In 1915 William J. Kennedy Co. leased the property for 21 years.  In reporting the deal on May 1, the Real Estate Record & Builders' Guide noted "the lessee will alter the building for the manufacture of boilers and machinery."

from the New York Division National Guard War Record 1917, copyright expired
Despite William J. Kennedy & Co.'s 21-year lease, the Anton Louy Co. took over the property in 1919.  The firm commissioned architect David M. Ach to do substantial renovations to a "reinforced concrete factory and garage."  It was most likely at this time that the western carriage bay was altered, losing its attractive arch in the process.

Sometime before Schottland Glass Display moved into the building the eastern carriage bay had been converted to a storefront.  photograph by Edmund Vincent Gillon from the collection of the Museum of the City of New York

In 1957 the Schottland Glass Display Corp. operated from the buildings, and would remain here for around two decades.  Then in 1988 a substantial renovation resulted in an auto body repair shop on the ground floor and a foundry above.  It was most likely this renovation that removed the eastern carriage bay, transforming it into a tunnel of sorts to the rear yard.

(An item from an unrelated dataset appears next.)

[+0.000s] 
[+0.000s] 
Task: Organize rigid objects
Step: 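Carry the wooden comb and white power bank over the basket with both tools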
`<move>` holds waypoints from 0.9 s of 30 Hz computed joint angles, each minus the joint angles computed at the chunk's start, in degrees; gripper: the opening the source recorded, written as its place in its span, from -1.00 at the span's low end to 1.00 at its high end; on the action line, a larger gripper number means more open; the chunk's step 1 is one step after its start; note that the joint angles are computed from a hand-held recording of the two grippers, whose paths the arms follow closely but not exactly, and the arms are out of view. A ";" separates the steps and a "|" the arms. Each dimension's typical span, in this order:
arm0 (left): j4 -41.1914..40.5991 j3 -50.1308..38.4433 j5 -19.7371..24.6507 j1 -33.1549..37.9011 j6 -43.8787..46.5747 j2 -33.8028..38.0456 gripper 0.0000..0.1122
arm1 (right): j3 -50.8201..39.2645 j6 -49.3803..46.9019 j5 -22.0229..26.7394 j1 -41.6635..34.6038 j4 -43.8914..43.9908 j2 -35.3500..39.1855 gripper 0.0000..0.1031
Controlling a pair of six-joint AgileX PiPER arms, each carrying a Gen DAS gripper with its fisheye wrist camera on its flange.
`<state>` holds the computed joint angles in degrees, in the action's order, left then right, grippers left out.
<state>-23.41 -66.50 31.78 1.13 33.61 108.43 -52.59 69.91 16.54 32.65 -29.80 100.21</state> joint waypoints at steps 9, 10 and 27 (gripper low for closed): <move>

The building experienced a renaissance of sorts in the last decade of the 20th century.  In February 1999 the Comme des Garcons boutique moved from Soho into No. 520.  The artsy trent continued when, by 1997 art dealer Pat Hearn opened her gallery here, sharing the ground floor with Paul Morris and Tom Healy's Morris-Healy Gallery.

In 2001 a renovation resulted in one apartment on the second floor and a duplex in the third floor and penthouse (hidden from view from the street).  After having moved out for a period, Comme des Garcons reopened in No. 520 in December 2013.


As the rampant development sparked by the Highline park overhead increasingly gives the Chelsea block a trendy, modern personality, William H. Smith's 1863 stables hangs on as a relic of a much grittier time 155 years ago.